Twitter Apps Going ‘Realtime’
Wait, I thought twitter already was the ‘realtime web’, does that mean we’re even more realtime now?
Seriously, I’m not that excited about this new ‘Realtime’ feature. I can understand the excitement a lot of people have because yes, it is impressive, but I don’t see much added value for me at the moment: I’m under the impression that the time currently I take for refreshing the feed (when it happens) would now be spent pausing the feed.
I can see a huge opportunity for this realtime feed during events and other public events though.
As they announced last week, Twitter is in the process of testing their new Streaming API with a feature called User Streams. Basically, this is a realtime data push for desktop applications. This means almost all tweets flow to apps in realtime: friend tweets, reply tweets, DMs, search queries — you name it. There is no more refresh needed.

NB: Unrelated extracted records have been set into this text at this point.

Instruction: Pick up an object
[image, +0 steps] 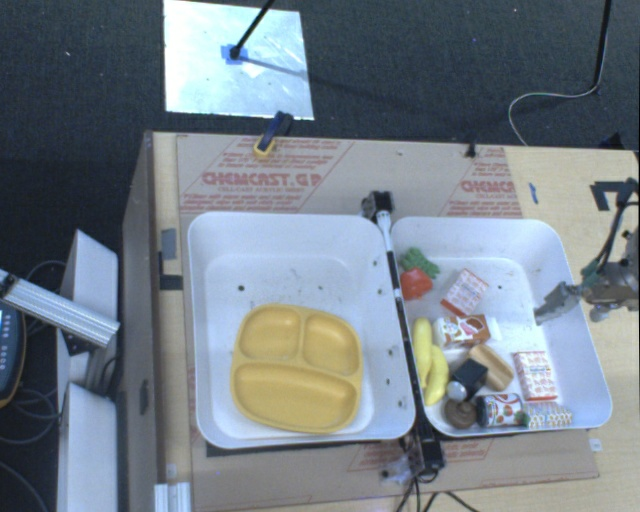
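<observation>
Yellow divided tray (296, 368) lies in my left bin (215, 250). Across the divider, my right bin (540, 245) holds a toy strawberry (416, 277), a banana (431, 361) along its near left wall, small cartons (465, 292) and a hot dog (490, 364) among them. At the far right, my gripper (553, 303) hangs over that bin's right side; whether anything is gripped, I cannot tell.

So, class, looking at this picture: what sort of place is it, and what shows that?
Probably a robotics lab test bench. A gripper reaches over two white bins, one holding toy food like a banana, on a protective-film-covered board with cables around.
</observation>
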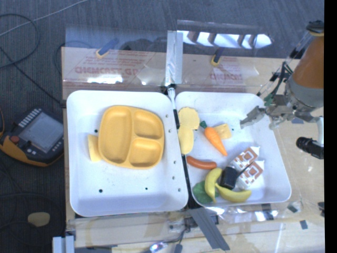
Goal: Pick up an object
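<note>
**Ana:** Beside the carrot [215, 139], which I'll use as the landmark, what would you go for?

**Ben:** The carrot itself. It lies near the middle of the right bin [274, 157], tip pointing down the view. It looks like a moulded plastic toy, so I judge it light, stiff and a bit slick. I'd take it across the thick orange end just below the green top, where the sides are closest to parallel; the tapered tip would likely squirt out.

**Ana:** And the end effector [263, 115]?

**Ben:** It hangs to the right of the carrot and a little above it in the view, over the right bin's upper right part. It carries nothing, but whether it's wide or narrow I can't tell from this angle.

**Ana:** Count the rest for me.

**Ben:** One carrot. Touching it on the right, one pale yellow wedge [223, 131], cheese perhaps. Left of it, one pale yellow piece [187, 128] against the bin's wall. Just below the carrot, one red sausage [200, 163]. Further below, two bananas [226, 190], curved, smooth and hard to pinch. One green item [200, 192] at their left. One small black block [228, 177] resting on them.

**Ana:** And the printed carton?

**Ben:** One white carton [249, 168], below right of the carrot; thin card, probably crushable. Far left of the carrot, in the left bin [79, 157], one yellow divided plate [129, 136] with three compartments. Two bins on the desk [308, 194].
</note>
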Controlling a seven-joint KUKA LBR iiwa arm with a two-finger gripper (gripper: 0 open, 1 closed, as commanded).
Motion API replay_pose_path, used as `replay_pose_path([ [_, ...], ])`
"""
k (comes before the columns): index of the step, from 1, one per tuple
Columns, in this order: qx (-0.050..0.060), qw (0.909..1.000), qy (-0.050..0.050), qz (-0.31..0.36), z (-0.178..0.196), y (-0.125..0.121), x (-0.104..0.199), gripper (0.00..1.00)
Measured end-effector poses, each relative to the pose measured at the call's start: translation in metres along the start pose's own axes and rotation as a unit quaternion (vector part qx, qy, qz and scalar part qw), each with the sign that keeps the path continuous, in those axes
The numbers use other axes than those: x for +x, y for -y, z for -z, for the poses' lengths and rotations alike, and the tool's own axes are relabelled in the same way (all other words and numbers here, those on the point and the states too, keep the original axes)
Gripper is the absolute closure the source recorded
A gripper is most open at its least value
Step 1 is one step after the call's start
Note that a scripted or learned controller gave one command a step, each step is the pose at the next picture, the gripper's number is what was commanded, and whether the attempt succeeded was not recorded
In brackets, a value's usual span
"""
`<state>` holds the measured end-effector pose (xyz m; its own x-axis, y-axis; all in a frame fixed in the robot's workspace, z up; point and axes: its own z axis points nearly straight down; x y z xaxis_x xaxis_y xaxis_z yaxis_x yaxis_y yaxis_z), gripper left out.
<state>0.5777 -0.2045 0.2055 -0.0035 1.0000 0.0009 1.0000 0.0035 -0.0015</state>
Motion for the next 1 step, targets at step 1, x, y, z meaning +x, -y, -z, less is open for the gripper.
replay_pose_path([
  [1,-0.004,0.9995,0.002,-0.031,-0.0841,-0.0338,0.0491,0.00],
])
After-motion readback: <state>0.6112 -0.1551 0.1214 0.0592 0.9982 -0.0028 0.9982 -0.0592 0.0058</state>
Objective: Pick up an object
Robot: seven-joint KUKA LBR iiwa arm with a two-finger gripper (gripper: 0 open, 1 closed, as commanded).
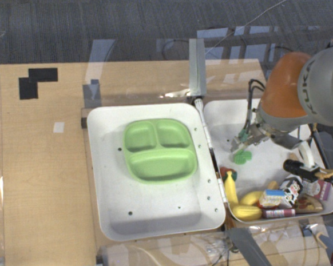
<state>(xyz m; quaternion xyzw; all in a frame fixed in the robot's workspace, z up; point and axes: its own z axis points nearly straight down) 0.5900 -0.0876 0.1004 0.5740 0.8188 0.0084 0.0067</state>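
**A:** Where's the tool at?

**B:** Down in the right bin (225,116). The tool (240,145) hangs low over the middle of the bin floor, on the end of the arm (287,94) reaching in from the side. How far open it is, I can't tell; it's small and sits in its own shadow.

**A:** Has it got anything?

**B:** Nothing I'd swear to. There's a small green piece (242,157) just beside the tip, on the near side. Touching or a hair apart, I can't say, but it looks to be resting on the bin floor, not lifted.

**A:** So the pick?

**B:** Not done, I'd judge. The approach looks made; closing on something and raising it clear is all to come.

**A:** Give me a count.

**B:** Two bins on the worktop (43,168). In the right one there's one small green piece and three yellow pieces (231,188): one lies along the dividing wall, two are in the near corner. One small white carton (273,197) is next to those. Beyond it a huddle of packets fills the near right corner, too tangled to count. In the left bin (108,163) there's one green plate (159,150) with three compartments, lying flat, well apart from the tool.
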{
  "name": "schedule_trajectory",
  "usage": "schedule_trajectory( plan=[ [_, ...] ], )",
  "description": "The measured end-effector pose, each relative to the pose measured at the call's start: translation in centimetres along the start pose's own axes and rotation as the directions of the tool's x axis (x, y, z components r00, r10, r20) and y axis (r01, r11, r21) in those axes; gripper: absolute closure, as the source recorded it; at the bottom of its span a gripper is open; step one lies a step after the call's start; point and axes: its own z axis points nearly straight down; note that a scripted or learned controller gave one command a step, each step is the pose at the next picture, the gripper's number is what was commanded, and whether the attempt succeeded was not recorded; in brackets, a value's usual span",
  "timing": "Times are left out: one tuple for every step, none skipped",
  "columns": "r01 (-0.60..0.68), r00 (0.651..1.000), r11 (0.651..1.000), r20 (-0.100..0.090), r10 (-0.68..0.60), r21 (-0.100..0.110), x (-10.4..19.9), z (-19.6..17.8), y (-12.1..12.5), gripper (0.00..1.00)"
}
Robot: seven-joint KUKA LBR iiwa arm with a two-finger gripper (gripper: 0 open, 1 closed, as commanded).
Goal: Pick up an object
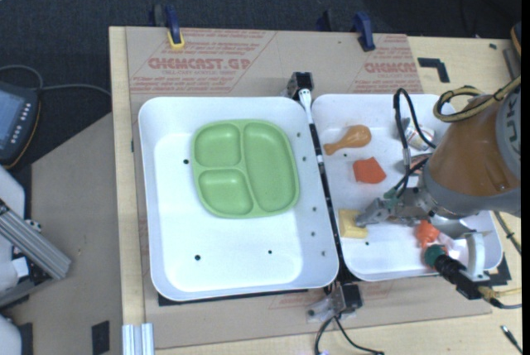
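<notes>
— While the arm (476, 159) reaches in from the table's right edge, where does the pincer (371, 215) sit?

— Low over the right bin (377, 262), near that bin's left wall and toward the table's front edge. Its grey fingers (374, 213) point left, and their tips are just beside a pale yellow block (351, 225) lying against that wall.

— Apart or together?

— I cannot tell. The fingers appear as one dark grey wedge, and whether there is a gap between them is too blurred to judge. Nothing is seen between them; the yellow block lies at the tips, but touching or merely close I cannot say.

— And the arm's pose?

— The bulky orange-brown segment hangs over the right side of the right bin, with the grey wrist below it bent toward the bin's middle. Black cables (403, 117) loop up behind it.

— What else is in that bin?

— A tan drumstick-shaped piece (349, 138) near the back, a red-orange wedge (368, 171) just in front of it, well clear of the fingers, and a small orange and green object (429, 239) under the wrist toward the front.

— The left bin (166, 246)?

— It carries a green divided plate (246, 168) with three compartments, set toward its back half.
</notes>
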Motion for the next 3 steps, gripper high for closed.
schedule_trajectory(
  plan=[
    [0.0, 1.0, 1.0, 0.003, 0.0, 0.0, -0.1, -1.1, -0.1, 1.0],
    [0.003, 1.0, 1.0, 0.003, -0.003, 0.001, 0.0, -7.5, 0.0, 1.0],
    [0.003, 1.0, 1.0, 0.004, -0.003, 0.0, 0.0, -12.8, 0.2, 1.0]
  ],
)
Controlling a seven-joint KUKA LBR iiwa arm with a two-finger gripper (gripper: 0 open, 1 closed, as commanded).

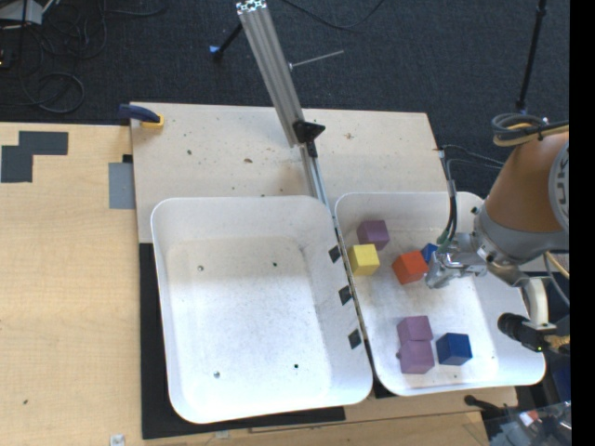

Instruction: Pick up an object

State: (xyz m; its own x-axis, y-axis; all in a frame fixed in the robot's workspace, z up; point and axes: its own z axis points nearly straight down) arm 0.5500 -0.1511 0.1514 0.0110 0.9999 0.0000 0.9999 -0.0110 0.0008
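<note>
The right bin (502, 372) holds several blocks: a purple cube (373, 232), a yellow cube (364, 259), an orange-red cube (408, 268), two stacked-looking purple blocks (415, 343) and a dark blue cube (454, 347). A small blue block (429, 252) peeks out beside the gripper. My gripper (442, 269) hangs low over the bin's middle, just right of the orange-red cube and next to the small blue block. The arm's orange band (525, 189) is above it at the right.
The left bin (186, 249) lies beside the right one, with black clips (340, 295) along the shared rim. A slanted aluminium rail (274, 63) rises behind the bins. A blue-and-yellow clamp (139, 114) sits at the board's back left.
</note>
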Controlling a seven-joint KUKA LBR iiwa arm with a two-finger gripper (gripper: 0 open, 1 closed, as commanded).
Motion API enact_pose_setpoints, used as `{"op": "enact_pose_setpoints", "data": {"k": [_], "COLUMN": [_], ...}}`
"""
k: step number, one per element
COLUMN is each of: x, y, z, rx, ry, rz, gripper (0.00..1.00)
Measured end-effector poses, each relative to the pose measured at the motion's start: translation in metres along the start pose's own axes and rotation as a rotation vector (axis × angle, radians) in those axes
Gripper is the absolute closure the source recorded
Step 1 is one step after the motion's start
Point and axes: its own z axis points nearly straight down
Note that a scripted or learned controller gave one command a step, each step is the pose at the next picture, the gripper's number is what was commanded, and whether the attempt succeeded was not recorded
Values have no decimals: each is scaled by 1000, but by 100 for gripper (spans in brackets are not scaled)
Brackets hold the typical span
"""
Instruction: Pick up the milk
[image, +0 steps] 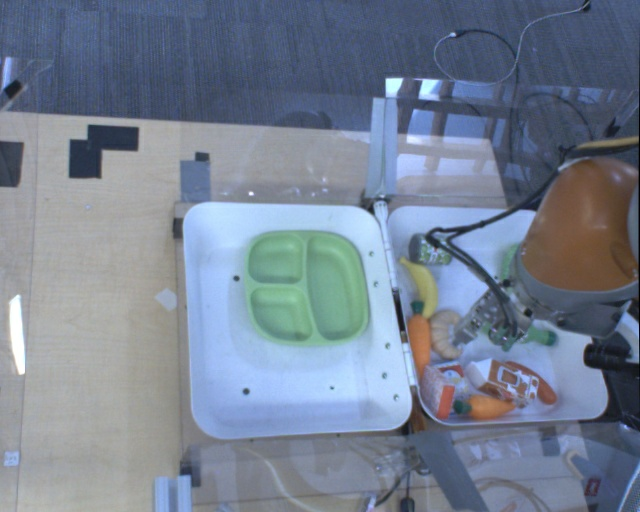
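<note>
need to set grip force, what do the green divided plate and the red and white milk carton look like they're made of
The green three-compartment plate looks like moulded plastic with a matte finish: even colour, rounded ridges, hardly any glare. The red and white milk carton lying in the right white bin looks like printed card or plastic; too small to tell which.

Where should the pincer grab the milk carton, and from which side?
The milk carton lies flat on its side in the right bin, long axis running left-right. Probably best to come straight down and close across its short width near the middle. A carrot lies close along its near edge, so finger clearance there looks tight.
</note>
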Motion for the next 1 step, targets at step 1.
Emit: {"op": "enact_pose_setpoints", "data": {"k": [1], "x": [33], "y": [37], "z": [11], "rx": [-1], "ry": [1], "rz": [-338], "gripper": [100]}}
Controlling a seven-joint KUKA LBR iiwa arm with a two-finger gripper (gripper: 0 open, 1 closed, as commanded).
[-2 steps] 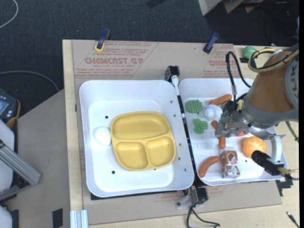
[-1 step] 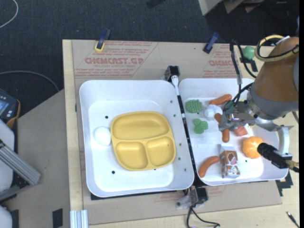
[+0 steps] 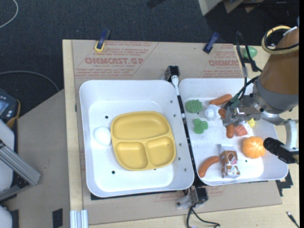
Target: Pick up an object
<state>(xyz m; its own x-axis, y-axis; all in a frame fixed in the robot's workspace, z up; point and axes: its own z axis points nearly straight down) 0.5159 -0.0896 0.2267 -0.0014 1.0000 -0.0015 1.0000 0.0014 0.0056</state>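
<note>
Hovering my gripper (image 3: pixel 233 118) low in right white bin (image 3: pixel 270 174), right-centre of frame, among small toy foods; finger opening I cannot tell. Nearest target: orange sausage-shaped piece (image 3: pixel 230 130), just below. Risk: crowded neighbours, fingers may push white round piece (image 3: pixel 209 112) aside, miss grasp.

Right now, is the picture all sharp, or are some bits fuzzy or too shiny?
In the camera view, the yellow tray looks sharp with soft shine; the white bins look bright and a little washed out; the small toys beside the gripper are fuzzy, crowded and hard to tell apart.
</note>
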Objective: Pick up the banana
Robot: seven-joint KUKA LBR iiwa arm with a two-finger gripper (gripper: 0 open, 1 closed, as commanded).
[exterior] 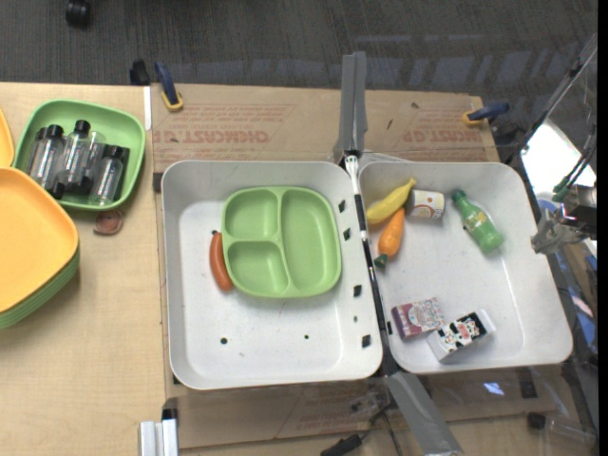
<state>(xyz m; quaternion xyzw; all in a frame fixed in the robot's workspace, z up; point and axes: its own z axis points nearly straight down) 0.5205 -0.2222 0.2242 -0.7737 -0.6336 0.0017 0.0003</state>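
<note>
Left of the banana [389, 201] we saw a green divided plate [282, 241]; a carrot [390, 236] touched the banana's lower side, a small can [427, 204] sat just right. We judged gripping its clear upper end safest. We could not tell the gripper's state.

Banana [389, 201] in right bin [532, 283] — touching carrot [390, 236].

A green tray [282, 242] is lying in the left bin [190, 350] beside a hotdog [220, 260]; a carrot [391, 235], bottle [477, 222] and 2 cartons [442, 326] are sitting in the right bin [541, 321].
</note>
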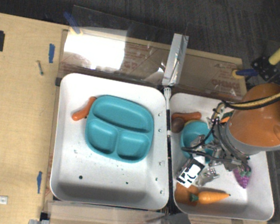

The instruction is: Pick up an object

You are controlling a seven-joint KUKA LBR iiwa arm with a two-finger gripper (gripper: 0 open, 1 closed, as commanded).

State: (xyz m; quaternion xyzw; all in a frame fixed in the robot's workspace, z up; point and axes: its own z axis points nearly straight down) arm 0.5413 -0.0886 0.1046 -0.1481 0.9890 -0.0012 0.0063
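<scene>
Orange-banded arm (258,120) reaches in from 3 o'clock, low over the right bin (266,201), gripper (213,153) down among the clutter at that bin's centre. Cannot tell how the gripper is set; wrist hardware and cables block it, nothing clearly held. Candidate objects in the right bin: teal cup (194,133) at about 10 o'clock of the gripper, touching or just beside it; brown piece (184,120) at the bin's 11 o'clock corner, beside the cup; black-and-white tagged item (191,173) just below the gripper at 7 o'clock; orange carrot (208,196) lying flat along the 6 o'clock wall; purple grape-like thing (244,176) at 4 o'clock. Left bin (66,171) holds a teal divided plate (119,126) with an orange piece (81,111) at its 9 o'clock edge, well apart from the arm. Judgement: step is descent/grasp on the cup or tagged item. To do well: centre on one object, not the gap between cup and tag; close only once seated low; lift straight up so neighbours aren't dragged. Risk: cup's round wall slipping out.
</scene>
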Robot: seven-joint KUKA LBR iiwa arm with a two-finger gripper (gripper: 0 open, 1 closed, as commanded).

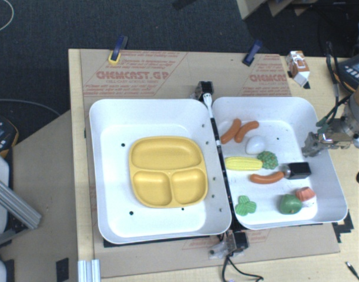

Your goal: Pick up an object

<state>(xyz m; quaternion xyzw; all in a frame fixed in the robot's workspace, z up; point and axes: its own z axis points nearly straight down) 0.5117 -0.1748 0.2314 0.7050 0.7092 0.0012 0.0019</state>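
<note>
The right bin [285, 107] holds several toy foods. Two orange sausages [238, 130] lie at its back, with a white egg-like piece [255, 144] just in front of them. A yellow corn cob [243, 164] lies beside a broccoli floret [267, 159]. Another sausage [266, 178] touches a black block [298, 170]. Near the front are a green leafy piece [245, 205], a green pepper [289, 204] and a small red-and-white piece [306, 195]. My gripper [313, 145] hangs over the bin's right rim, above and right of the black block, with nothing seen in it.
The left bin [108, 157] carries a yellow divided plate [167, 171]. Clamps sit on the board's back edge [116, 50] and between the bins [205, 89]. A small box [298, 67] lies beyond the right bin. Cables hang at the right edge.
</note>
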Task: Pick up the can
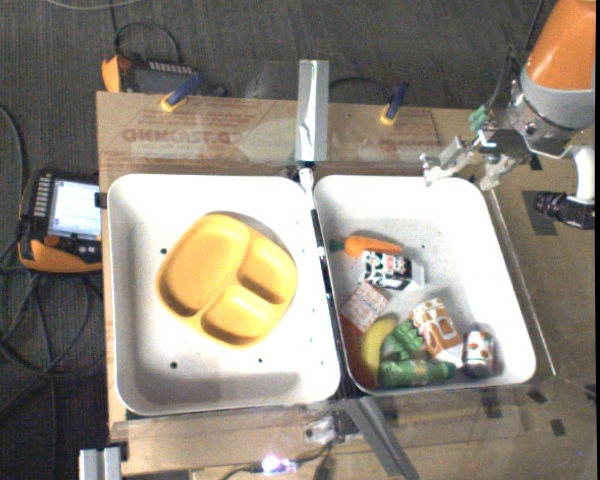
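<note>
The can (477, 351), small with a red and white label, lies in the front right corner of the right bin (500, 258), next to an orange and white box (436, 326). My gripper (463, 172) hangs over the far edge of that bin, well behind the can. It is open, its two fingers spread apart with nothing between them. The grey arm with its orange band comes in from the upper right.
The right bin also holds a carrot (373, 245), a black and white carton (388, 268), a red and white packet (364, 304), a banana (378, 338) and green vegetables (412, 366). A yellow divided plate (230, 278) lies in the left bin (130, 268).
</note>
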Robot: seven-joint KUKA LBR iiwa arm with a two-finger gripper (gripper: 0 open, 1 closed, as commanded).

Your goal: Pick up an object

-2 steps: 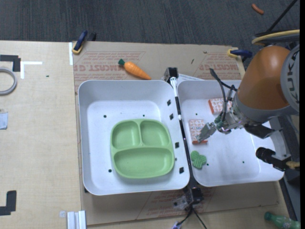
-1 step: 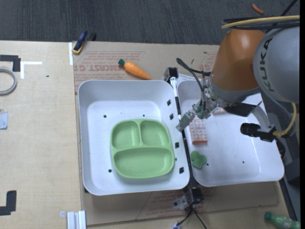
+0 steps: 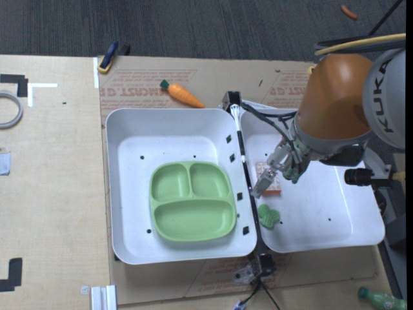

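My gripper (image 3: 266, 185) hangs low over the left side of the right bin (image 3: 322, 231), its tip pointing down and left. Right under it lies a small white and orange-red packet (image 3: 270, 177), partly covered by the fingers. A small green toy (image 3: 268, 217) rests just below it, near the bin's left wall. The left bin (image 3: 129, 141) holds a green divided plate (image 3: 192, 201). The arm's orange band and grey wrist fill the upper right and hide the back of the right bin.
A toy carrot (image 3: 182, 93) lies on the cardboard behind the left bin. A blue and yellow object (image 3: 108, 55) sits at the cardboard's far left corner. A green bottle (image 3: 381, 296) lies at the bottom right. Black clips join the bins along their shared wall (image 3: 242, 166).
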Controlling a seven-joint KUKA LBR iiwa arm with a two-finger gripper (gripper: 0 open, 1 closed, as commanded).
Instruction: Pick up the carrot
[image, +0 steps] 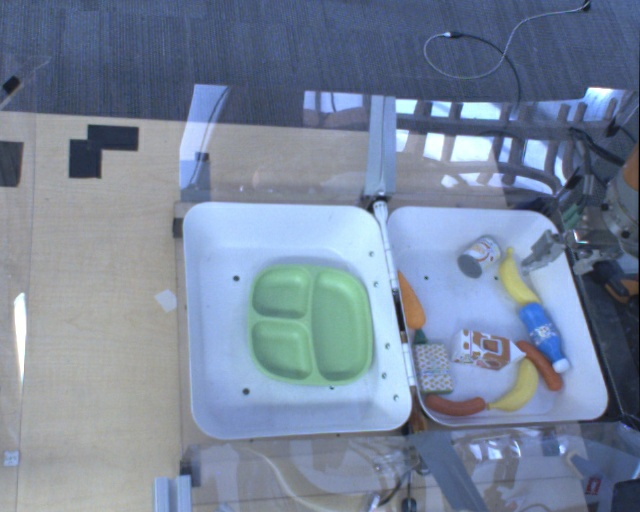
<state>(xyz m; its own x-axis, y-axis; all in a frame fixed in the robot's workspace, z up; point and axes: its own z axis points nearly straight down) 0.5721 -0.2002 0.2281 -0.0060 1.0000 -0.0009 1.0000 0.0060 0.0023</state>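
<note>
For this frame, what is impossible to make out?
- Gripper, camera view: blurred at the right bin's far corner; finger state unreadable.
- Carrot: lies along the bin's left wall, its underside hidden.
- Small carton: print too small to read.

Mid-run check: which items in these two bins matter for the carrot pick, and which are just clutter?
For the job:
orange carrot with green top, against the right bin's left wall
gripper, at the right bin's upper right edge

Just lying about:
green divided plate
grey can
two yellow bananas
blue bottle
two red sausages
small carton
checked packet
</note>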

I’ve been testing User Streams out this past weekend with the latest beta build of TweetDeck
(one of two desktop apps the feature is being tested
with — Echofon
is the other). It’s amazing.
The User Streams feature reminds me a bit of FriendFeed
right before the acquisition by Facebook. It was my go-to app mainly because it pulled in tweets in realtime — and you could do searches in realtime too. At first, a number of users felt the realtime updating was too fast — and made the service unusable. But FriendFeed had a way to pause the stream and also filter it nicely. A lot of third-party apps are going to pop up around Twitter User Streams that do that as well.
If you follow thousands of people, the realtime friend stream may be overwhelming. But I follow about 750 people, and I find it pretty manageable, even at peak times.